Updated on January 20, 2012
Strategic Planning: Where you are now and where you want to go.
Strategic Planning: Where you are now and where you want to go. | Source

How to Plan Strategically

Strategic planning comes to the business realm from the military where strategic planning is for the purpose of engaging in warfare or military deployment. In a business context, the strategic planning objective is to prepare for one’s business for survival (or to win in a hostile environment) by defeating one’s enemies (or competitors and other threats to business). Strategic planning is well worth the extra effort to ensure your business has the greatest potential for success in today’s hostile and ever changing business environment. Following is an uncomplicated approach to strategic planning:

Assess – Plan – Deploy


Begin by assessing the business’s past and current performance. Ask, “What has worked and what has not?” Is the business’s vision and mission on the right track by having achieved its goals? Are the business’s core competencies still relevant or are they dated? Is the business’s talent stale or burned out? These are just some of the important questions to ask in assessing past and current performance.

By thoroughly assessing past and current business performance the results or data will enable you to identify areas for improving, revising, or discarding. Now you are in a position to examine your business’s strengths and weaknesses. Do you have the resources (people, finances, supplies, customers, etc.) to effectively engage in business warfare? The answer, either way, gives you the information needed to plan effectively.

Assess focuses on where you’ve been and where you want to go.


The next phase is to map out the direction the business needs to focus on for successfully achieving the business’s vision and mission. Do you need to increase or improve your resources? Do your employees have the skills necessary to achieve your strategic plan? Do you have the right or relevant goals for your business situation? Are you aware of current trends in your industry? The answers to these questions will help you plan strategically.

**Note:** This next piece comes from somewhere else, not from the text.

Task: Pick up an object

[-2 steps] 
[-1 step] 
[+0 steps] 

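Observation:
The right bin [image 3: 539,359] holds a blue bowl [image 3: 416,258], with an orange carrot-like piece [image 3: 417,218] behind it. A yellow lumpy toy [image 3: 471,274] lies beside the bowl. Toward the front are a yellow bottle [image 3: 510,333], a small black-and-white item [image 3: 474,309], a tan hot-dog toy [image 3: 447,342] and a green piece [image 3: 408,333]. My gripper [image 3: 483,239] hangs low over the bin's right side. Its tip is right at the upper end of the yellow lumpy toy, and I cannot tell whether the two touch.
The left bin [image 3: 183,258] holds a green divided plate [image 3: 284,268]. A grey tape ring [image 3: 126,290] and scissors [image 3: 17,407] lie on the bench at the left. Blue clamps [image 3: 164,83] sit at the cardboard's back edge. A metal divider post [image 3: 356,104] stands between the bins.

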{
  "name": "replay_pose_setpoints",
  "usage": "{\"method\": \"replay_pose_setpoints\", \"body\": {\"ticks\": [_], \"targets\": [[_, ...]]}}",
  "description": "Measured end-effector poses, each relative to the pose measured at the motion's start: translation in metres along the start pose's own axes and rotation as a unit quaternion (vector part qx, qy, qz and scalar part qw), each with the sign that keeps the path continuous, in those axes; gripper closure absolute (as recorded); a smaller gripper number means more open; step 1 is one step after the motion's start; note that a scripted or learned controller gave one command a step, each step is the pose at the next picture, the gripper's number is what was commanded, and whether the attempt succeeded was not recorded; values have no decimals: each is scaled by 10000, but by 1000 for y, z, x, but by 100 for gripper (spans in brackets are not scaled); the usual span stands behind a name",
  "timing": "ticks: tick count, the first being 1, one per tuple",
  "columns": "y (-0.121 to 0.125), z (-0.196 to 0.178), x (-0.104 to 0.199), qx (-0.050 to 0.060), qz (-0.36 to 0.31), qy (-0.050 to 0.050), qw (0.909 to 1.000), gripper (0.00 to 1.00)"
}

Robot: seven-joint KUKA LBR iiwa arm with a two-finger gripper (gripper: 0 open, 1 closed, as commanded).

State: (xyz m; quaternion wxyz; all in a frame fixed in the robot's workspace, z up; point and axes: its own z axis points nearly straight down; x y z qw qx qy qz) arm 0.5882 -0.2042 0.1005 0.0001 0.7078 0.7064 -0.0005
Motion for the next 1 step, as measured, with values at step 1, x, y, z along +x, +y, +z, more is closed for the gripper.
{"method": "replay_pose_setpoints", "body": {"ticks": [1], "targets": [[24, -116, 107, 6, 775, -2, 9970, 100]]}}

The planning process includes identifying and setting priorities. In strategic planning all aspects of the business will have priorities including those for customers, employees, business development, product/services development, and financial. Based on the priorities identified, the next step is to establish strategic goals.

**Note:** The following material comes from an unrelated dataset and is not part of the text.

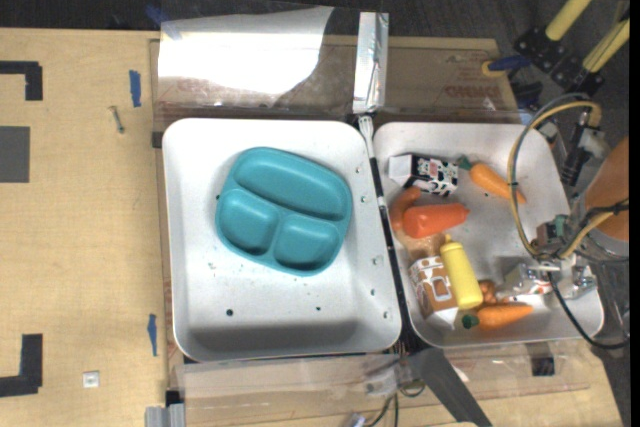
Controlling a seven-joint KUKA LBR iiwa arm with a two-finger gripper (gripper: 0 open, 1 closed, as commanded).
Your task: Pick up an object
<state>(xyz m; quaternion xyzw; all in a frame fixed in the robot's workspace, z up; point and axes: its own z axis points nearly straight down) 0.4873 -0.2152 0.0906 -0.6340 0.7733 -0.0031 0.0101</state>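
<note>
While hand hangs over right bin, finger state unclear; carrot, yellow bottle crowd close.

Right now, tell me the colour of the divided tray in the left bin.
Teal divided tray, camera view.

Arm cut off at right edge; tool fingers indistinct amid cables.
</note>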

Strategic goals should include the traditional and proven SMART goal-setting steps: Specific, Measurable, Achievable, Relevant, and Time (deadline) driven.

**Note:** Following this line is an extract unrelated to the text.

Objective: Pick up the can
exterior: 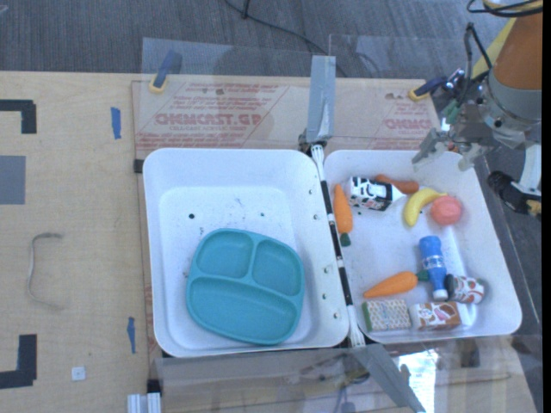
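White bins sit side by side on the wooden bench (77, 196), and I reach in from the right. My arm (519, 54) is grey with an orange band, and it hangs over the far right corner of the right bin (504, 304). My jaws are spread apart with nothing between them, up above the bin's back rim. The can (371, 194) is black and white like a cow. It lies on its side near the back of the right bin, close to the wall between the two bins and well apart from my jaws. An orange carrot (343, 209) lies just beside the can, along that middle wall. A second small orange thing (398, 183) touches the can's far side, but I cannot tell what it is. A yellow banana (418, 205) and a pink ball (446, 209) lie between the can and my jaws. Nearer the front are a blue bottle (432, 261), another carrot (392, 284), a flat box (411, 316) and a little red and white thing (469, 290). The left bin (164, 175) holds a blue-green plate (245, 286) with three parts.
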Robot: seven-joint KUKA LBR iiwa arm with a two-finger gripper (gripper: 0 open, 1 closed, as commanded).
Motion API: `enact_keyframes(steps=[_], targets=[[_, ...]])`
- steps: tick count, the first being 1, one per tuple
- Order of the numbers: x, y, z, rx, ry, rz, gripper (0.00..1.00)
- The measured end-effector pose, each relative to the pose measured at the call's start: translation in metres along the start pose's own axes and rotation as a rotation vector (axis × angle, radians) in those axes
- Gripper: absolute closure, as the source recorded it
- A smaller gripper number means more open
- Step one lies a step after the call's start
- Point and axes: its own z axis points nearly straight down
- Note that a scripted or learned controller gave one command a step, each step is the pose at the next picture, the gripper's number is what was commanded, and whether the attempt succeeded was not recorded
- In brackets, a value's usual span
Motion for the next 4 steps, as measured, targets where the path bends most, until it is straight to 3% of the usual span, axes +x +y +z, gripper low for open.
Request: enact_keyframes(steps=[1, 2, 3, 4], targets=[[0.011, 0.001, 0.092, 0.001, 0.0, 0.013, 0.0], [0.039, -0.003, 0.127, -0.028, -0.005, 0.151, 0.0], [0.039, 0.042, 0.137, -0.031, -0.008, 0.164, 0.0], [0.055, 0.0, 0.154, -0.006, 0.0, 0.219, 0.0]])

Another critical aspect of the strategic planning process is to create contingency plans to address the possible best and worst case scenarios, thus preparing the business for both the expected and unexpected. A tool to help create contingency plans is to ask, “What if…” for possible scenarios realistic to your business.

Now that you have your strategic plan prepared its time to deploy.


Communicate and engage your employees. Clearly communicate to everyone in your business what the goals and expectations are for them individually and how their role contributes to the success of the plan. In other words get buy-in.

As the strategic plan advances, communicate both the progress and set-backs my means of a company blog or intranet or even the tried-and-true all-hands meetings. The most important strategy in deploying any plan is to communicate clearly, often, and get feedback. Be sure your business has a culture that communicates feedback honestly and openly (without fear of reprisals) otherwise poor communication may result in an internal defeat and failure.

Be flexible and continually adjust your plan as needed. Don’t stick to a strategy that just isn’t working. The receiving of feedback may also reveal a more effective strategy to accomplish your plan.

When is the best time to engage in strategic planning? Today! Every hour, day, month that goes by without having established a strategic plan may result in losing a battle or war that could have easily been won to keep your business operating successfully.